*What you are asked to do:*
Write each line out a second time, exactly as shown below.

--- Information supplied Enclosed Below ---

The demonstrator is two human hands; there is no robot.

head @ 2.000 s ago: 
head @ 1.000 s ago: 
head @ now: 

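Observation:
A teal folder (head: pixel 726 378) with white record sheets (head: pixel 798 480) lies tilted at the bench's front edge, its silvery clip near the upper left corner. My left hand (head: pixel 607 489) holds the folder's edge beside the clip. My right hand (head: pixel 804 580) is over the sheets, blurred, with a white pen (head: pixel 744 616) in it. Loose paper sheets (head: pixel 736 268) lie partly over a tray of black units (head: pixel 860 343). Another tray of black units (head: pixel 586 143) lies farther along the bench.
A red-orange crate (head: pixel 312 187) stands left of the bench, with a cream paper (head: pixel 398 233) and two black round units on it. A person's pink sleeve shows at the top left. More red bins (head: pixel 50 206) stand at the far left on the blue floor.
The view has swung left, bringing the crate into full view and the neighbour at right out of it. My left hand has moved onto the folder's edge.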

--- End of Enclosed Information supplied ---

*Response to the task:*
The demonstrator is two human hands; there is no robot.

head @ 2.000 s ago: 
head @ 1.000 s ago: 
head @ now: 

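Observation:
A teal folder (head: pixel 726 378) with white record sheets (head: pixel 798 480) lies tilted at the bench's front edge, its silvery clip near the upper left corner. My left hand (head: pixel 607 489) holds the folder's edge beside the clip. My right hand (head: pixel 804 580) is over the sheets, blurred, with a white pen (head: pixel 744 616) in it. Loose paper sheets (head: pixel 736 268) lie partly over a tray of black units (head: pixel 860 343). Another tray of black units (head: pixel 586 143) lies farther along the bench.
A red-orange crate (head: pixel 312 187) stands left of the bench, with a cream paper (head: pixel 398 233) and two black round units on it. A person's pink sleeve shows at the top left. More red bins (head: pixel 50 206) stand at the far left on the blue floor.
The view has swung left, bringing the crate into full view and the neighbour at right out of it. My left hand has moved onto the folder's edge.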

The output requires no further additions.